Quittant tristement le port, je remontai sur le quai ; je traversai un pont, et je vis au loin la fumée d’un bateau à vapeur, s’approchant. J’allai à sa rencontre dans l’espoir de trouver le débarcadère où descendaient les voyageurs, et de pouvoir peut-être m’employer à porter les bagages de quelque passager ; en effet, je vis bientôt sur la berge un écriteau désignant le point d’arrivée de ces paquebots ; je me hâtai de descendre au bord de la rivière, mais déjà une double haie d’hommes et de très-jeunes gens déguenillés se pressait sur la rive, attendant avec une impatience jalouse et farouche la proie qui leur arrivait. Échangeant entre eux des injures, des menaces, des coups afin d’être plus ou moins favorablement placés pour la descente, ils étaient là une trentaine peut-être, et autant que j’en pouvais juger à mesure que s’approchait le vapeur, il n’y avait pas plus de dix à douze voyageurs sur le pont de ce bateau.

Saisi d’une répugnance invincible, je renonçai d’avance à faire, cette fois du moins, concurrence aux habitués du débarcadère.

Je m’assis sur une borne, afin de juger, d’après ce que j’allais voir, de la chance qui m’attendait plus tard.
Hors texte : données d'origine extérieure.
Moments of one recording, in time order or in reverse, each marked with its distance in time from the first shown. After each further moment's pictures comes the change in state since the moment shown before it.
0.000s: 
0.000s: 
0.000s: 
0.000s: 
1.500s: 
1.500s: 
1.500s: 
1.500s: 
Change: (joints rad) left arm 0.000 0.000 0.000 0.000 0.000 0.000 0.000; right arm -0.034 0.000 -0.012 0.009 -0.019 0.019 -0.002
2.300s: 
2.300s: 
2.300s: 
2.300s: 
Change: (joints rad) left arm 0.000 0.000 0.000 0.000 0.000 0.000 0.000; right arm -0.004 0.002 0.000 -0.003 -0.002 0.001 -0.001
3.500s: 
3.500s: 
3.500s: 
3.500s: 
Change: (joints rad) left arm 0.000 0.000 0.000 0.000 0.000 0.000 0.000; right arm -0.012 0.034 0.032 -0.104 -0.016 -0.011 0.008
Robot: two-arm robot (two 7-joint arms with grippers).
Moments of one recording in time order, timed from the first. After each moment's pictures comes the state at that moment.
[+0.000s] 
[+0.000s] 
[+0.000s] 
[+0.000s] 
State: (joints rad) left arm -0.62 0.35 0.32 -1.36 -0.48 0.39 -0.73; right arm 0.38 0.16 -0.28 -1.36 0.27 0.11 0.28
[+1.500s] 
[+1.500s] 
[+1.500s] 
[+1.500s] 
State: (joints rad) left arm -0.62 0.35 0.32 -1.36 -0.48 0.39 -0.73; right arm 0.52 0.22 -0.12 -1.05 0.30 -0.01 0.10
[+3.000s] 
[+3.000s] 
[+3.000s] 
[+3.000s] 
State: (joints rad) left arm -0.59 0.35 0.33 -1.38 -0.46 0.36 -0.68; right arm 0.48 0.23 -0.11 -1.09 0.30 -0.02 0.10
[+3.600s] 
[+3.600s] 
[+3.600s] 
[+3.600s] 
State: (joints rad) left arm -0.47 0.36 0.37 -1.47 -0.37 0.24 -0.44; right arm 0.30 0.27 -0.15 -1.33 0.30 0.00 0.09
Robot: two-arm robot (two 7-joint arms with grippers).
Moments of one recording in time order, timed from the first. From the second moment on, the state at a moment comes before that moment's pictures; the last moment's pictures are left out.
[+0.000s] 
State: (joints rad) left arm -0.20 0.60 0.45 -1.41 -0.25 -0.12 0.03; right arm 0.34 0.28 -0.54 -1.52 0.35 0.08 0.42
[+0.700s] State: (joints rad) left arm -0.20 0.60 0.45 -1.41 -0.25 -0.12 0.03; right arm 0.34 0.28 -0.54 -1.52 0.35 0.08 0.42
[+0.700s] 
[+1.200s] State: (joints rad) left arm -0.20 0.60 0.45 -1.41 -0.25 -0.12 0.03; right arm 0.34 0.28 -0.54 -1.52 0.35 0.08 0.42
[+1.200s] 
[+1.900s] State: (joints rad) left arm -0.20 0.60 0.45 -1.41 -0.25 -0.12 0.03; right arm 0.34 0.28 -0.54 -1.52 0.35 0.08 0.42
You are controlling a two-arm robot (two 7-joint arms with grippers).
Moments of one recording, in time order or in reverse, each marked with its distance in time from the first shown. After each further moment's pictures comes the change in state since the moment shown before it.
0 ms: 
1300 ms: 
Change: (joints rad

À peine le bateau fut-il amarré, que tous ces commissionnaires déguenillés, l’injure, la menace à la bouche, se ruèrent en tumulte sur le point de la berge où l’on venait de jeter une planche pour servir à la descente des passagers ; là je vis une scène ignoble de brutalité : huit à dix de ces gens, les plus vigoureux et les plus hardis, se partagèrent le transport des bagages, après avoir injurié, repoussé, frappé leurs concurrents avec férocité. Un malheureux enfant de quinze à seize ans avait le visage en sang, et sa voix grêle se mêla bientôt aux injures, aux huées menaçantes et irritées dont le plus grand nombre de ces gens poursuivirent leurs compagnons porteurs des bagages.

La vue de cette misère et de tous les sentiments abjects, haineux ou cruels qu’elle engendrait, me fit un mal horrible ; il me paraissait impossible de me résoudre à gagner mon pain de chaque jour en rivalité avec ces misérables : je frissonnais de dégoût, de frayeur et de pitié en examinant ces figures hâves, flétries, farouches, fatalement marquées du sceau du malheur, du vice ou du crime ; les travailleurs du port, auxquels je m’étais d’abord adressé, m’avaient accueilli avec une grossièreté menaçante ; mais je n’avais pas vu parmi eux ces types à la fois dégradés, effrayants, si nombreux parmi les malheureux qui se pressaient à la descente du bateau à vapeur ; je reconnus la vérité de l’observation du maître du garni à l’endroit de ces hommes, dont la plupart, m’avait-il dit, étaient malfaiteurs ou repris de justice.

M’approchant d’un homme qui me parut plutôt un désœuvré qu’un habitué du débarcadère, je lui demandai si les bateaux à vapeur abordaient journellement à cet endroit ; il me répondit que chaque jour il arrivait un paquebot le matin et qu’il en repartait un autre le soir. Ce dernier renseignement m’intéressait peu, car en quittant Paris, les voyageurs envoyaient leurs bagages par les commissionnaires des hôtels. La descente du bateau du matin m’offrait seule quelque chance de salaire, à la condition d’entrer en lutte ouverte avec mes sinistres concurrents.

Et pourtant, à cette pensée, malgré mes pressants besoins, j’éprouvais un dégoût insurmontable.

Je regardais tristement autour de moi, lorsqu’au milieu d’un des groupes de gens qui n’avaient rien pu transporter j’aperçus le cul-de-jatte… bientôt accompagné d’un autre homme à figure sinistre et d’un enfant de quinze ans, il quitta le débarcadère et remonta sur le quai.

Cédant à un mouvement presque involontaire… je suivis ce bandit… Peut-être allait-il retrouver Bamboche.